Homework #7 ESP Humphrey                2014

This will be our last investigation of numerical modelling of Geomorphic processes.  This exercise is designed to show you that it is possible to answer relevant questions by combining some ideas of how our world erodes with simple modelling.  These questions can be addressed in Excell or MATLAB or the program of your choice. Come talk to me if you get stuck.

0. However, the first thing I want to see is a couple of sentences describing the geomorphic feature which you want to study for your project.  Tell me where it is, and what you think it is.

Ok, now for our last effort with modeling.  Hopefully you have got your model working and this shouldn’t be too hard.  The first 2 questions should be quick and easy.  Question 3 is just to get Reynolds numbers in your mind.  Question 4 is only for those of you that are not struggling with the modeling, even though it is a lot of work I will only give 1 mark for the entire 4th question.

hw6s 

1. The above figure is a cross-section of two gulleys in the Laramie Basin, separated by a remnant pile of erodable material 5m high, with dimensions as above. Model the behavior of the interfluve, under the process of just rainsplash. Assume the erosion rate, C, is as in previous problems. And assume points A and B don't move up or down. (hint: this just requires rewriting the initial topography in the previous homework).  Run your model until the hillcrest is lower than point A.  At what time does this occur?  (Hint: this problem is very similar to the previous homework, but the time is much longer.  You may run out of room in your spreadsheet!  You might need to write this so that every 10,000 years or whatever, you start over again, by moving the final elevations back to column A, and starting again)

2. Now assume points A and B are the locations of small streams. Point A is eroding downward at 1m per 5000years, but B is not eroding. What happens to the interfluve and streams over time?  Specifically, when will the stream at A capture the stream at B?  (Hint, what you need to do is change the Boundary Condition [BC] at the location of A.  The way to do this is to move the elevation of A down the appropriate amount with each time step.  Other than that, the problem is again similar to the previous problem)

3.  Estimate Reynolds numbers, and use them to describe the state of turbulence in the region of:

a)    ·        the Laramie River,

b)    ·        a grain of 1mm sand falling at 5cm/sec in the Laramie River,

c)    ·        a grain of 1mm sand on the bed of the Laramie River, (the trick is to figure out which velocity to use)

d)    ·        the weather (atmosphere) above Laramie, (the trick is to figure out the D, distance to use)

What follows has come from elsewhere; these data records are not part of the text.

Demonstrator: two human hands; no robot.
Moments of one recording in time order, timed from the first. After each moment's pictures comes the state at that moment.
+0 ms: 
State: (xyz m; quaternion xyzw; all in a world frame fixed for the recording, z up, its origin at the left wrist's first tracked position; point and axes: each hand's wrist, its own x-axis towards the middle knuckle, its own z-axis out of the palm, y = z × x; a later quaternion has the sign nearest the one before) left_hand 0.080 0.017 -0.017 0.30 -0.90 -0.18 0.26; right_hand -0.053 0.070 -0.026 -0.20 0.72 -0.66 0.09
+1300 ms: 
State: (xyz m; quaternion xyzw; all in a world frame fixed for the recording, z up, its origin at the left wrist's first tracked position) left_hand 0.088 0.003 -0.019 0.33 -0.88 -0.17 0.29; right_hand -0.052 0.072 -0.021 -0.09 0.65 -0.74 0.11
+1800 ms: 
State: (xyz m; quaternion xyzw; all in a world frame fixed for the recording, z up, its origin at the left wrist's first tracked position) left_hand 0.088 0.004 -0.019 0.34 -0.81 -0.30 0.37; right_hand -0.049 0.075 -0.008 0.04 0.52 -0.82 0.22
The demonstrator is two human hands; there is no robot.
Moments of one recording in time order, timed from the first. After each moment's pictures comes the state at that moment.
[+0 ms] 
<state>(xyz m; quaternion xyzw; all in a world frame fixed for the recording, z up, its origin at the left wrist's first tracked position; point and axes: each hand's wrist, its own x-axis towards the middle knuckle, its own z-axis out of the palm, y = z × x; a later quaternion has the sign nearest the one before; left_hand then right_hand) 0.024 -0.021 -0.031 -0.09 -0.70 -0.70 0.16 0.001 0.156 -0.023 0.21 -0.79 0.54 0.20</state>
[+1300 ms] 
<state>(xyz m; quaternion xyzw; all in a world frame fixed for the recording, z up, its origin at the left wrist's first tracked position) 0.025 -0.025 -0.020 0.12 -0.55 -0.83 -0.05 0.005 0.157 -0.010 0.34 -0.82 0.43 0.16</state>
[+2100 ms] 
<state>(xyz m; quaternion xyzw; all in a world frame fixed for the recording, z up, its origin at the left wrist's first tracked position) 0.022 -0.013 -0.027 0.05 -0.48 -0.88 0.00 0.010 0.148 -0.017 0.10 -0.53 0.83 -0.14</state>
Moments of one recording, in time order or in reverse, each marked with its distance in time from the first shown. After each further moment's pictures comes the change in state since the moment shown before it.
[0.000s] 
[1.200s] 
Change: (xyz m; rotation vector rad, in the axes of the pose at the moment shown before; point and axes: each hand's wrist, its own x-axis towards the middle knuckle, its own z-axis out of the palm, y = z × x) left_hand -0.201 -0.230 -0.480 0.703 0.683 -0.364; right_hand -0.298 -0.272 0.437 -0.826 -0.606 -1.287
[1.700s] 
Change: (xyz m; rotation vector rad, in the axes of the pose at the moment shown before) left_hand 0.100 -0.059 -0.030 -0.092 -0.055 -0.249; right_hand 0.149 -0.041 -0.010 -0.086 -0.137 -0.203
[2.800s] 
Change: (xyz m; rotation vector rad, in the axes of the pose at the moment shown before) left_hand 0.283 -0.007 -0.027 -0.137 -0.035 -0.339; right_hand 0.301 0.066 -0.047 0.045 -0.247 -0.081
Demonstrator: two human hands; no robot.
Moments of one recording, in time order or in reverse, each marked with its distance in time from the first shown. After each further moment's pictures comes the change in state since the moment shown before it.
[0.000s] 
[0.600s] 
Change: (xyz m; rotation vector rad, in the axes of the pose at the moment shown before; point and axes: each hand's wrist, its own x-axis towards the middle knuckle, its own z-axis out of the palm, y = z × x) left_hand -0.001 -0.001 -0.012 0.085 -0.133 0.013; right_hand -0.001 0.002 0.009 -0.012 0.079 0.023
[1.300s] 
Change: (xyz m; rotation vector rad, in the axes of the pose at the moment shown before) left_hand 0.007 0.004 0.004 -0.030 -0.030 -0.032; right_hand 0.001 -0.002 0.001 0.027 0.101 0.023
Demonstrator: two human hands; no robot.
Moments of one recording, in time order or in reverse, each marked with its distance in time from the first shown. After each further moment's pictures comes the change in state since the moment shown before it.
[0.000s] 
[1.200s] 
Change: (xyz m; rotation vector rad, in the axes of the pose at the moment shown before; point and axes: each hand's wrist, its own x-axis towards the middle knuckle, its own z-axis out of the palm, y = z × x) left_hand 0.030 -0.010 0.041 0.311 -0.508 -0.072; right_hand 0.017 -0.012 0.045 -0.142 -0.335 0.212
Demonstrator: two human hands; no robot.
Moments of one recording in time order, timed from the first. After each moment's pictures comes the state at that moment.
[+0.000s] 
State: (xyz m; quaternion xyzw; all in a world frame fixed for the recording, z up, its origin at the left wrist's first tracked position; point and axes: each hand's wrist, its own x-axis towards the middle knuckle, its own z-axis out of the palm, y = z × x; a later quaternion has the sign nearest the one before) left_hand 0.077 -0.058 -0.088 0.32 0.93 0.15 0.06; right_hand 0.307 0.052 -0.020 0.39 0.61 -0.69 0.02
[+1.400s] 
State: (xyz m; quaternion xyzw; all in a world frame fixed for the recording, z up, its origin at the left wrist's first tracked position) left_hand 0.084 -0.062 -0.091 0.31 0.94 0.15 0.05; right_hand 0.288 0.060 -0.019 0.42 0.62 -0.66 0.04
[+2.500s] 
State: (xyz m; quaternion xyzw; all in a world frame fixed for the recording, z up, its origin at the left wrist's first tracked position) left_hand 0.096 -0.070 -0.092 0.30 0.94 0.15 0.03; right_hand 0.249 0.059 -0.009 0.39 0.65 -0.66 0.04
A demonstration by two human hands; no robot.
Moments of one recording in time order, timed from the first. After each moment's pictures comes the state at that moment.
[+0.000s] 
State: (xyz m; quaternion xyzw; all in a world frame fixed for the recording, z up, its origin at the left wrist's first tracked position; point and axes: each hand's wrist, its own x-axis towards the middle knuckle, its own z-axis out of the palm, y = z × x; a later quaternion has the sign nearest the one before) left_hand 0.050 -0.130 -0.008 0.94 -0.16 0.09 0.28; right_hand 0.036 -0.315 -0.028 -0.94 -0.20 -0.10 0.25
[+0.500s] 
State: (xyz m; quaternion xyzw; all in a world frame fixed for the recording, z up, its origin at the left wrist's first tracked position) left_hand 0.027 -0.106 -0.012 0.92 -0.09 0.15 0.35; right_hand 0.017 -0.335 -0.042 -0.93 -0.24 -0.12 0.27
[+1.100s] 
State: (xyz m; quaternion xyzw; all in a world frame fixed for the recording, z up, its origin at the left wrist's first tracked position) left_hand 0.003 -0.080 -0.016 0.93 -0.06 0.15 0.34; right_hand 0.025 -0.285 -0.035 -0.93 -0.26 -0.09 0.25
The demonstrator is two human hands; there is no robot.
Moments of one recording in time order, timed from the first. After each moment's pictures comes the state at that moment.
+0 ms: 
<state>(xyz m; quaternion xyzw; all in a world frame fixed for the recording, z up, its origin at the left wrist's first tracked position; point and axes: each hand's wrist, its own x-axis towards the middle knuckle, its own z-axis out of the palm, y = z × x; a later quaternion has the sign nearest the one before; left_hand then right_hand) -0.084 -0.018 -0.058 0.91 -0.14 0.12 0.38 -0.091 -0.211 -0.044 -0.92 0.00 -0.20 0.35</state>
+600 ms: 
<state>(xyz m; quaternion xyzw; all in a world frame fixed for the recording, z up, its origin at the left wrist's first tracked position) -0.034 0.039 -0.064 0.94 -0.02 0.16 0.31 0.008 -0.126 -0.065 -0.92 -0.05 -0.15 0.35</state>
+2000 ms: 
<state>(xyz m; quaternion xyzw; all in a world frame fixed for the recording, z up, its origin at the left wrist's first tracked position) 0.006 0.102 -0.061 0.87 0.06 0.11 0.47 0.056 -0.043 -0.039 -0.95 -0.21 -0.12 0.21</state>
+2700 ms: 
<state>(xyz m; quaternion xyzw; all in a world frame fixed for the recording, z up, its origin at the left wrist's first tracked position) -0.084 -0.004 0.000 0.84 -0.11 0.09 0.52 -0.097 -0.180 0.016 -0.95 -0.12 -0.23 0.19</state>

e)    ·        a cup of coffee as you add cream,

f)     ·        a water squirt gun nozzle,

g)    ·        a swimming amoeba.

4. (this weeks geomorph puzzle) Model the figure above for sheetwash and rainsplash. Use a Dsheetwash as in previous problems.  Model the evolution for 20,000yrs.  (Hints, you need to move the x origin to the top of the bump.  With the origin x=0 at the hill crest your model should work for the right hand slope down to  B, but you may have problems with the left hand slope because the x distances are negative.  You can solve this two ways: one is to just make all the x values be positive in the leftward direction, this should work and is the easy method.  The more elegant method is to be very careful with the signs, in particular remember that Dx is negative.  If you are careful, this approach will also work.)  The answer to this question is a plot of the profile.

Good luck, ask your friends, and then ask me, if you have trouble.  Question 4 is fairly advanced stuff.